> **Prompt**
An exact reproduction is needed of every line from the beginning of the data down to and including the line that contains "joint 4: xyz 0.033", minus the pictures.
---*---
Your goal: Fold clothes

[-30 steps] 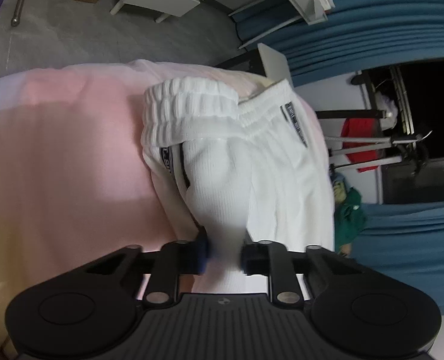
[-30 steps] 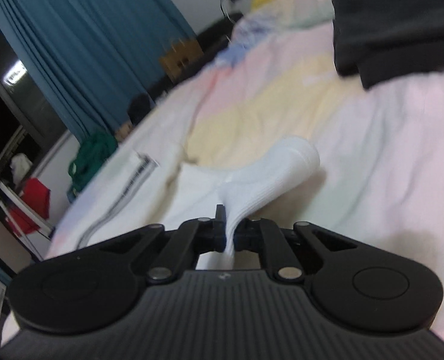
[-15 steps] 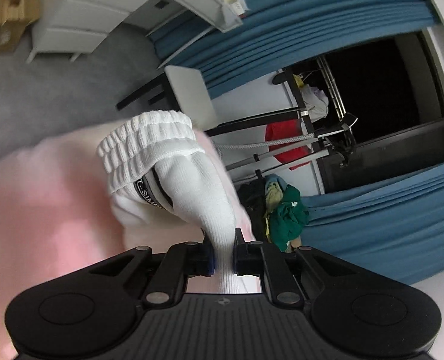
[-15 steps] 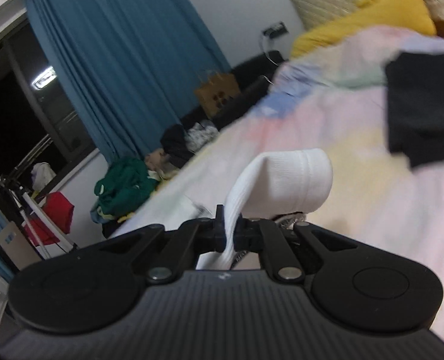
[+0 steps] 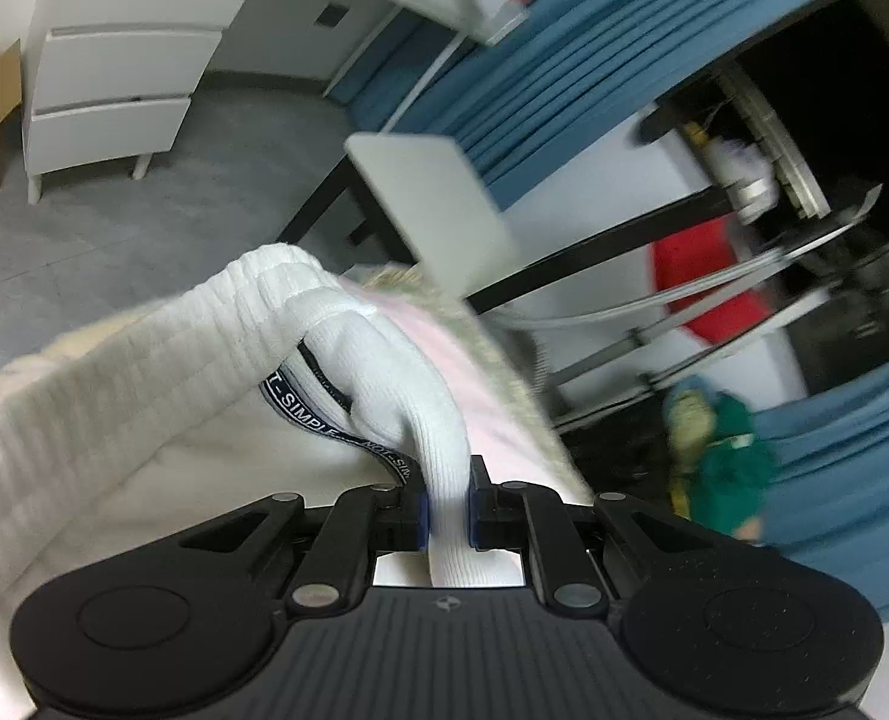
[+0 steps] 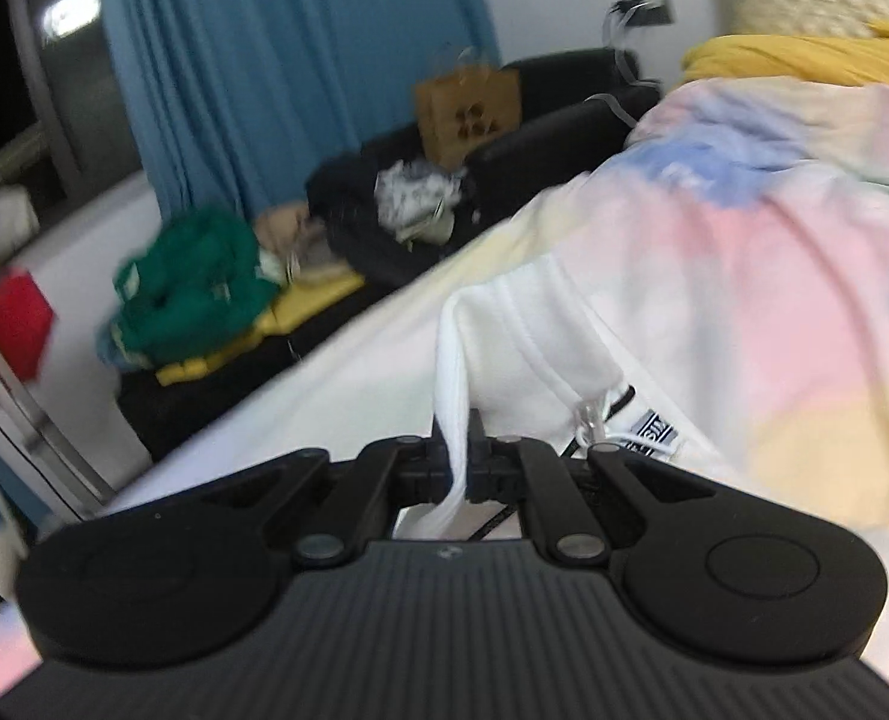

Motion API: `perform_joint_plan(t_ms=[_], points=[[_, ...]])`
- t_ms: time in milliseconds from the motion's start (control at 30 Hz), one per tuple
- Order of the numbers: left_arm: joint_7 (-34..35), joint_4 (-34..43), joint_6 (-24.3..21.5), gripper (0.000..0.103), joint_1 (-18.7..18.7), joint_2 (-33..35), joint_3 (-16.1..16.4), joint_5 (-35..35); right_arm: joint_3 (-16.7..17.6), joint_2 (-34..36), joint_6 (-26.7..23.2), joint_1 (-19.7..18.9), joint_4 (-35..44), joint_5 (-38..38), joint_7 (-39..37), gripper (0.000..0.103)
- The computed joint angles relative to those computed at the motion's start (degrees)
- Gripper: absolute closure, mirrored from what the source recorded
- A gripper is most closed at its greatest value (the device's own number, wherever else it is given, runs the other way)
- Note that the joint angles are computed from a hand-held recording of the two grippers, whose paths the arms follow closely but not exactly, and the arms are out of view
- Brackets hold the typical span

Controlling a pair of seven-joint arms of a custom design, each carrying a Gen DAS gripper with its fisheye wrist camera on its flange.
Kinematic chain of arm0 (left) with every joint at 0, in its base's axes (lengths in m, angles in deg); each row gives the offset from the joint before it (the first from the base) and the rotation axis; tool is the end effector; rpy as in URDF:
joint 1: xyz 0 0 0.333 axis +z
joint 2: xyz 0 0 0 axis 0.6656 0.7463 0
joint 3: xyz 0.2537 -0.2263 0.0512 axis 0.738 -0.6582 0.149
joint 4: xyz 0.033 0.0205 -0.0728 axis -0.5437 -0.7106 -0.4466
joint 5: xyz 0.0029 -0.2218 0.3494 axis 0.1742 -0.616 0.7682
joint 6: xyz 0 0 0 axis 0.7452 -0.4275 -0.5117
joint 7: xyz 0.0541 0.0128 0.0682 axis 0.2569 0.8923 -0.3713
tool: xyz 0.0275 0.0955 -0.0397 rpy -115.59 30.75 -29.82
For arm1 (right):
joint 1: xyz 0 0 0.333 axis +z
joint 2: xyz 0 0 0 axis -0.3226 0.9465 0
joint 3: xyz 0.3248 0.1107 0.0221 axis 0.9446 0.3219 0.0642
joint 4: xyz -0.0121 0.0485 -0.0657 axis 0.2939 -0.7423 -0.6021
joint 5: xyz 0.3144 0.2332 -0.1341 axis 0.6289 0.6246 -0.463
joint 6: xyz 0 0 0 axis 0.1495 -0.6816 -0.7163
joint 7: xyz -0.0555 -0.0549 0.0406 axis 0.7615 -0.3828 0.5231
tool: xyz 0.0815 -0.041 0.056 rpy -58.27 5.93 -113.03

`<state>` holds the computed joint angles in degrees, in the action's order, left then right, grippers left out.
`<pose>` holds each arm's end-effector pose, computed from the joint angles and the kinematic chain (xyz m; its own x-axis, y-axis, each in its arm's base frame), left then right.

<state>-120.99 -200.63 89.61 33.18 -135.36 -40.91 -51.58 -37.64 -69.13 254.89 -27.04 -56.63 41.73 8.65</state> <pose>0.2940 -0.1246 0.5839 0.7535 -0.1783 0.6329 0.1223 -0.9078 -0.4013 0.6988 -0.1530 0.5291 -0.0749 -0.9632 -0.2581 -0.5347 0.2572 -0.8049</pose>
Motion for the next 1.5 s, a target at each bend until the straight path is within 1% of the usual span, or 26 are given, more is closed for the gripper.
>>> perform_joint_plan(t_ms=[100, 200, 233, 267, 333, 367, 400, 433, 467, 500, 533, 567, 700, 767, 833, 933, 1000, 1067, 1167, 1200, 1300, 1333, 1400, 1433, 1467, 1500], points=[[-1.43, -1.64, 4.85, 0.09, 2.26, 4.07, 1.83, 1.02, -2.17, 4.37, -0.42, 2.78, 2.41, -7.11, 5.46, 0.097], [1.52, -1.09, 4.44, 0.087, 2.12, 6.34, 2.16, 1.13, -1.12, 5.42, -2.02, 1.66, 3.62, -7.71, 7.09, 0.094], [2.68, -1.4, 4.11, 0.084, 1.55, 5.72, 2.25, 0.92, -0.48, 5.1, -3.15, 0.73, 3.78, -6.88, 6.86, 0.091], [3.44, -2.37, 4.75, 0.078, 1.09, 4.34, 2.62, 0.88, 0.02, 4.72, -4.46, -0.13, 3.96, -5.93, 6.6, 0.088], [4.6, -4.35, 8.02, 0.056, 0.7, 1.6, 2.93, 1.85, 0.86, 2.72, -7.06, -1.82, 2.79, -2.98, 5.6, 0.08], [6.31, -4.55, 7.99, 0.052, -0.39, 0.64, 3.2, 1.18, 0.99, 1.62, -8.45, -2.47, 2.08, -1.39, 5.13, 0.073], [8.05, -4.72, 7.94, 0.04, -1.46, -0.29, 3.44, 0.47, 1.22, 0.16, -9.66, -3.35, 0.89, 1.11, 3.9, 0.07], [11.21, -4.13, 6.16, 0.034, -3.36, -0.31, 3.86, -1.07, 1.17, -1.7, -10.22, -4.0, -0.97, 3.83, 2.56, 0.061], [14.31, -3.48, 4.36, 0.034, -5.12, -0.28, 4.19, -2.6, 0.58, -3.83, -10.83, -4.25, -3.16, 5.71, 2.22, 0.05], [14.9, -3.22, 2.47, 0.034, -5.66, -1.2, 2.51, -3.29, -0.04, -6.25, -12.49, -4.75, -5.61, 8.17, 1.32, 0.045], [13.5, -3.39, 0.71, 0.029, -5.89, -2.84, -0.05, -3.83, -0.84, -8.75, -14.75, -5.27, -8.09, 10.85, 0.14, 0.039], [11.99, -3.38, -1.22, 0.026, -6.41, -4.3, -2.46, -4.21, -1.85, -11.21, -17.33, -5.68, -10.75, 13.13, -0.71, 0.038], [0.18, -5.88, -3.58, 0.024, -10.67, -10.63, -10.07, -6.3, -7.33, -20.07, -28.21, -6.46, -20.84, 18.2, -0.64, 0.038], [-9.04, -7.24, -4.78, 0.024, -12.67, -13.41, -14.39, -7.96, -10.14, -23.35, -32.41, -6.5, -25.17, 19.03, 1.96, 0.039], [-18.81, -8.79, -5.76, 0.024, -14.71, -16.51, -19.29, -8.68, -11.92, -24.69, -35.79, -6.42, -27.52, 17.76, 4.58, 0.039], [-26.04, -10.26, -6.32, 0.024, -17.28, -18.83, -20.21, -9.79, -13.6, -25.15, -40.69, -6.58, -29.55, 16.08, 7.07, 0.038], [-29.41, -12.14, -5.77, 0.023, -18.06, -20.37, -21.02, -7.46, -14.0, -23.65, -43.88, -6.47, -29.24, 16.49, 6.06, 0.038], [-31.72, -13.2, -4.97, 0.026, -17.99, -19.41, -21.52, -5.03, -14.08, -22.03, -47.1, -6.68, -28.83, 16.84, 5.06, 0.039], [-35.02, -15.51, -1.76, 0.029, -18.5, -17.19, -19.43, -2.67, -13.06, -19.55, -46.87, -6.51, -28.28, 21.79, 1.52, 0.038], [-37.22, -15.53, -2.26, 0.033, -18.51, -17.05, -19.49, -2.62, -12.65, -18.82, -46.47, -6.43, -28.03, 23.77, -0.17, 0.038], [-41.34, -15.16, -4.61, 0.031, -19.86, -17.37, -19.28, -1.7, -11.18, -16.56, -42.32, -5.91, -26.63, 29.79, -6.43, 0.041], [-41.02, -13.89, -7.22, 0.028, -20.91, -16.78, -19.29, -1.77, -10.72, -15.78, -40.9, -5.75, -26.13, 31.75, -7.97, 0.047], [-39.25, -10.17, -13.57, 0.022, -23.35, -14.12, -19.36, -2.77, -9.86, -14.25, -37.4, -5.43, -24.91, 34.47, -8.21, 0.062], [-38.62, -8.59, -16.0, 0.021, -24.33, -12.64, -19.12, -3.35, -9.45, -13.52, -35.61, -5.28, -24.24, 35.39, -7.62, 0.074], [-38.22, -7.0, -18.35, 0.019, -25.07, -10.84, -18.63, -4.43, -9.12, -12.96, -34.31, -5.22, -23.84, 36.4, -7.1, 0.08], [-38.08, -6.31, -19.84, 0.015, -25.92, -9.34, -17.7, -5.64, -8.78, -12.47, -33.2, -5.17, -23.53, 37.66, -7.37, 0.081]])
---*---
> **The answer**
Your goal: Fold clothes

[-30 steps] 
[-30 steps] 
[-15 steps] 
[-15 steps] 
[+0 steps] 
[+0 steps] 

Motion API: `perform_joint_plan(t_ms=[_], points=[[_, ...]])`
- t_ms: time in milliseconds from the motion's start (control at 30 Hz), one per tuple
- Order of the numbers: left_arm: joint_7 (-34..35), joint_4 (-34..43), joint_6 (-24.3..21.5), gripper (0.000..0.103), joint_1 (-18.7..18.7), joint_2 (-33..35), joint_3 (-16.1..16.4), joint_5 (-35..35); right_arm: joint_3 (-16.7..17.6), joint_2 (-34..36), joint_6 (-26.7..23.2), joint_1 (-19.7..18.9), joint_4 (-35..44), joint_5 (-38..38), joint_7 (-39..37), gripper (0.000..0.103)
- The computed joint angles relative to those computed at the motion's start (degrees)
- Gripper: absolute closure, mirrored from what the source recorded
- A gripper is most closed at its greatest value (the device's own number, wherever else it is given, runs the other way)
- Note that the joint angles are computed from a hand-held recording of the two grippers, whose paths the arms follow closely but not exactly, and the arms are out of view
- Brackets hold the typical span

Controlling a pair of seven-joint arms of a custom design, each carrying a Gen DAS gripper with its fisheye wrist camera on its flange.
Kinematic chain of arm0 (left) with every joint at 0, in its base's axes (lengths in m, angles in deg); each row gives the offset from the joint before it (the first from the base) and the rotation axis; tool is the end effector; rpy as in URDF:
joint 1: xyz 0 0 0.333 axis +z
joint 2: xyz 0 0 0 axis 0.6656 0.7463 0
joint 3: xyz 0.2537 -0.2263 0.0512 axis 0.738 -0.6582 0.149
joint 4: xyz 0.033 0.0205 -0.0728 axis -0.5437 -0.7106 -0.4466

Work on this exercise is finished.